How to limit disk usage of jobs

Known to work with HTCondor version: 7.0

HTCondor monitors how much disk space jobs consume in the scratch directory created for the job on the execute machine when the job runs. This scratch directory is typically only used by jobs which turn on HTCondor's file transfer mode (should_transfer_files=true). For such jobs, the scratch directory is the current working directory and they might write their output files into that directory while they are running.

One problem that can happen is that one job on a multi-cpu system uses up so much space that all other jobs fail due to lack of space. If the partition containing HTCondor's EXECUTE directory is shared by other tasks (including perhaps HTCondor), a full partition could cause additional things to fail as well.

How to preempt (evict) a job that uses too much disk space

The following configuration settings should be put in the config file of the execute machines (or the whole pool). The reason a number must be inserted for MAX_DISK_USAGE_KB instead of using the Disk attribute of the machine ClassAd is that the Disk attribute measures the amount of free space on the disk, not the amount of space promised to the job.

MAX_DISK_USAGE_KB = insert_number_here!
DISK_EXCEEDED = DiskUsage > $(MAX_DISK_USAGE_KB)

PREEMPT = ($(PREEMPT)) || ($(DISK_EXCEEDED))

WANT_SUSPEND = ($(WANT_SUSPEND)) && ($(DISK_EXCEEDED)) =!= TRUE

How to configure a separate disk partition for each batch slot

The most effective way to control how much space jobs use is to put the execute directory for each slot on its own disk partition. Then you don't have to worry about a malformed job consuming massive amounts of disk space before PREEMPT has a chance to operate. Assuming you have already created the necessary partitions, you can configure HTCondor to use them like this:

SLOT1_EXECUTE = /path/to/execute1
SLOT2_EXECUTE = /path/to/execute2
...

How to hold/remove a job that uses too much disk

Jobs can hold or remove themselves by specifying a periodic_hold or periodic_remove expression. The schedd can also hold or remove jobs as dictated by the configuration expressions SYSTEM_PERIODIC_HOLD or SYSTEM_PERIODIC_REMOVE. These are all submit-side controls, whereas the PREEMPT example above is an execute-side control. One problem with the PREEMPT example is that it doesn't do a very good job of communicating to the job owner why the job was evicted. Putting the job on hold may help communicate better. Then the user knows to resubmit the job with disk memory requirements or investigate why the job used more disk than it should have. The following example configuration shows how to put jobs on hold from the submit-side when they use too much disk.

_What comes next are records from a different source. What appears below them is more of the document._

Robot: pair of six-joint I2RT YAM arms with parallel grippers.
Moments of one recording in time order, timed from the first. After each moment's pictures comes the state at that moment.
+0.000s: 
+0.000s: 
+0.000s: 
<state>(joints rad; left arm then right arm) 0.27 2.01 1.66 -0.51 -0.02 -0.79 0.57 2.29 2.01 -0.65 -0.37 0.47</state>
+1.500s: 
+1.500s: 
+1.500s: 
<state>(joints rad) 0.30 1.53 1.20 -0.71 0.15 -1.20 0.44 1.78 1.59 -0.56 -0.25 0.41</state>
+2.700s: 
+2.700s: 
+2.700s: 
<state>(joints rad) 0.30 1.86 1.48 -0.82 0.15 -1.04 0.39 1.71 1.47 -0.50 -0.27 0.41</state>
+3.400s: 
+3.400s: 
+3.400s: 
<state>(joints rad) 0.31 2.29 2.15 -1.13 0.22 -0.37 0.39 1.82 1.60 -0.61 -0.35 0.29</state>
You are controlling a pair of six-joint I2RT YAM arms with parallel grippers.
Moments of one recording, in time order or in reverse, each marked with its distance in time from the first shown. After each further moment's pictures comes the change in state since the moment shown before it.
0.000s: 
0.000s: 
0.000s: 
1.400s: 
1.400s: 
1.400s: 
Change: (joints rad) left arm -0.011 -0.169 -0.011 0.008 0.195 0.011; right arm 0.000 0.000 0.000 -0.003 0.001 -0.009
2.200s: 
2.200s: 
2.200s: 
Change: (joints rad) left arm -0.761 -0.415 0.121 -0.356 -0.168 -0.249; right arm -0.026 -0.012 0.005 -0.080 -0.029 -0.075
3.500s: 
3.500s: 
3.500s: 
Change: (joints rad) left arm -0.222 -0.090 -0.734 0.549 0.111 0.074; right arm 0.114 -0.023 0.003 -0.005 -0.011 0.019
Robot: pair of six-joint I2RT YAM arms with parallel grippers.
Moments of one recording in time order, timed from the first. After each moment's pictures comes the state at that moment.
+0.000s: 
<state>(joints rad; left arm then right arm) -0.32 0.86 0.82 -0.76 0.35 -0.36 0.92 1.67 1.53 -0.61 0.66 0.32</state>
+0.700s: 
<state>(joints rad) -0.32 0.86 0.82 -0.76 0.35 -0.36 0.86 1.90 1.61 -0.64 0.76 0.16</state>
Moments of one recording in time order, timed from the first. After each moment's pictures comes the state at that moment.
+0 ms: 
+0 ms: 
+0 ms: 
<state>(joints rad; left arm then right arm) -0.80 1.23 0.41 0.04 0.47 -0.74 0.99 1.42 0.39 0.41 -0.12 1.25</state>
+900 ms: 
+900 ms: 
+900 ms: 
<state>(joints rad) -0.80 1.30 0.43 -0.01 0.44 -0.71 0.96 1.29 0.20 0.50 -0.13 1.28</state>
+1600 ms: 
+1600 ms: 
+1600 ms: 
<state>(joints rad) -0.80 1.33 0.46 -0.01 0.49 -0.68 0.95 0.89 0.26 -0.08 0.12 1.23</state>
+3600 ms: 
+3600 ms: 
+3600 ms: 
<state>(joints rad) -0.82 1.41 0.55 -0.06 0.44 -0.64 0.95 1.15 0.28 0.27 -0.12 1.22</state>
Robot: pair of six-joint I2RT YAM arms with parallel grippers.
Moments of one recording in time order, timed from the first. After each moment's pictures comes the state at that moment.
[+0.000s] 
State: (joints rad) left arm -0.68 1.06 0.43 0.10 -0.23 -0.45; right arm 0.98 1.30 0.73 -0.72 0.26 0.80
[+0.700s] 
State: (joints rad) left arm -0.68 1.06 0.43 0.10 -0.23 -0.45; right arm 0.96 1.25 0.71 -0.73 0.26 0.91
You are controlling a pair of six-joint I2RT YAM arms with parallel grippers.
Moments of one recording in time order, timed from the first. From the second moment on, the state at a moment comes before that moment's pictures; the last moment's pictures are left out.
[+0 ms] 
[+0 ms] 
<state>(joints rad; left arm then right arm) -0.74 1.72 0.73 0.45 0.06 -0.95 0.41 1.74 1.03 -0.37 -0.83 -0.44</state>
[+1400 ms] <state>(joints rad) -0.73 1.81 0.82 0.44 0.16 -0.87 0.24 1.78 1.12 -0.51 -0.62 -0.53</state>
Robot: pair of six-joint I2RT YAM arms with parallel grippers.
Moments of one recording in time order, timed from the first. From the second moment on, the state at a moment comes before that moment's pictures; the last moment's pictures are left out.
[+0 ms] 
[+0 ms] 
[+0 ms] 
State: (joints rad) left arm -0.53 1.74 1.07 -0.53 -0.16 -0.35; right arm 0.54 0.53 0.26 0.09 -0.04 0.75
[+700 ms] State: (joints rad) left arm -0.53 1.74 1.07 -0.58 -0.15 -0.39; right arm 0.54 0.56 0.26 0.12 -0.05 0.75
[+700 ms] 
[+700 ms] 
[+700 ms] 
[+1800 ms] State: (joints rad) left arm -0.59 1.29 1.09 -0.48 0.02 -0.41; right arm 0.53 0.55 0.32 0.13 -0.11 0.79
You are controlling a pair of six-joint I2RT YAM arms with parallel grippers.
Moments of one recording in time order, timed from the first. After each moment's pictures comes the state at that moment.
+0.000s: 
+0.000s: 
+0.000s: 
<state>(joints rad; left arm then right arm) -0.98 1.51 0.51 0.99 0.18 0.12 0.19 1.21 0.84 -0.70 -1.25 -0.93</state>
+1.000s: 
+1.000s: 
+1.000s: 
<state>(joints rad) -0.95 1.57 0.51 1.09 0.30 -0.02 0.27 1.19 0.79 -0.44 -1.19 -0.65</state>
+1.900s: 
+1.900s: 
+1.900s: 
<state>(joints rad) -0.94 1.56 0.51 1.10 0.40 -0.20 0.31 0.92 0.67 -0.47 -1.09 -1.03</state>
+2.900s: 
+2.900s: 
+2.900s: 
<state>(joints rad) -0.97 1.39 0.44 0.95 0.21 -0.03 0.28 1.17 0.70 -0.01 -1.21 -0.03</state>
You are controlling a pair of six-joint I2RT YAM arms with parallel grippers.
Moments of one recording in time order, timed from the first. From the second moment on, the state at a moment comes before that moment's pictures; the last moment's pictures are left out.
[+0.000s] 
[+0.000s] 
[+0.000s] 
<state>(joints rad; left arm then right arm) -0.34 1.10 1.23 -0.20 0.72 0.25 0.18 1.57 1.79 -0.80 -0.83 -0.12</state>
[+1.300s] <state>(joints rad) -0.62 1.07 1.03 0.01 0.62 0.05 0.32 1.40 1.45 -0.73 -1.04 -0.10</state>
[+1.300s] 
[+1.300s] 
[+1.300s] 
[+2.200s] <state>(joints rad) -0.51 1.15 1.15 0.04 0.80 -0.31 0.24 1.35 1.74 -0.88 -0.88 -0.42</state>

# When a job matches, insert the machine disk space into the
# job ClassAd so periodic_remove can refer to it.
MachineDiskString = "$$(Disk)"
SUBMIT_EXPRS = $(SUBMIT_EXPRS)  MachineDiskString

SYSTEM_PERIODIC_HOLD = MATCH_EXP_MachineDisk =!= UNDEFINED && \
                       DiskUsage > int(MATCH_EXP_MachineDiskString)

What if you care about free disk space, not disk space used?

The above sections are helpful when you are comparing against the disk space used, but sometimes it is better to worry about the free disk space. In large environments, especially when some of the execute nodes are desktop machines, hard drives aren't always the same size. In such cases, you might prefer to be concerned about the remaining space on the disk. The policy settings are similar, with a few small changes.

How to preempt (evict) a job when the disk is near full

As above, the following configuration settings should be put in the config file of the execute machines (or the whole pool). The TotalDisk ClassAd provides the amount of disk space free, not the total capacity of the disk.

MIN_FREE_DISK_KB = insert_number_here
DISK_EXCEEDED = TotalDisk < $(MIN_FREE_DISK_KB)

PREEMPT = ($(PREEMPT)) || ($(DISK_EXCEEDED))

WANT_SUSPEND = ($(WANT_SUSPEND)) && ($(DISK_EXCEEDED)) =!= TRUE

How to hold/remove a job running on a near-full disk

Jobs can hold or remove themselves by specifying a periodic_hold or periodic_remove expression. The schedd can also hold or remove jobs as dictated by the configuration expressions SYSTEM_PERIODIC_HOLD or SYSTEM_PERIODIC_REMOVE. These are all submit-side controls, whereas the PREEMPT example above is an execute-side control. One problem with the PREEMPT example is that it doesn't do a very good job of communicating to the job owner why the job was evicted. Putting the job on hold may help communicate better. Then the user knows to resubmit the job with disk requirements or investigate why the job used more disk than it should have. The following example configuration shows how to put jobs on hold from the submit-side when the disk is nearly full.

# When a job matches, insert the machine disk space into the
# job ClassAd so periodic_remove can refer to it.
MachineTotalDiskString = "$$(TotalDisk)"
SUBMIT_EXPRS = $(SUBMIT_EXPRS)  MachineTotalDiskString

MIN_FREE_DISK_FOR_HOLD = ( MATCH_TotalDisk - insert_a_value_in_KB_here )

SYSTEM_PERIODIC_HOLD = MATCH_EXP_MachineTotalDisk =!= UNDEFINED && \
                      ( DiskUsage > $(MIN_FREE_DISK_FOR_HOLD) )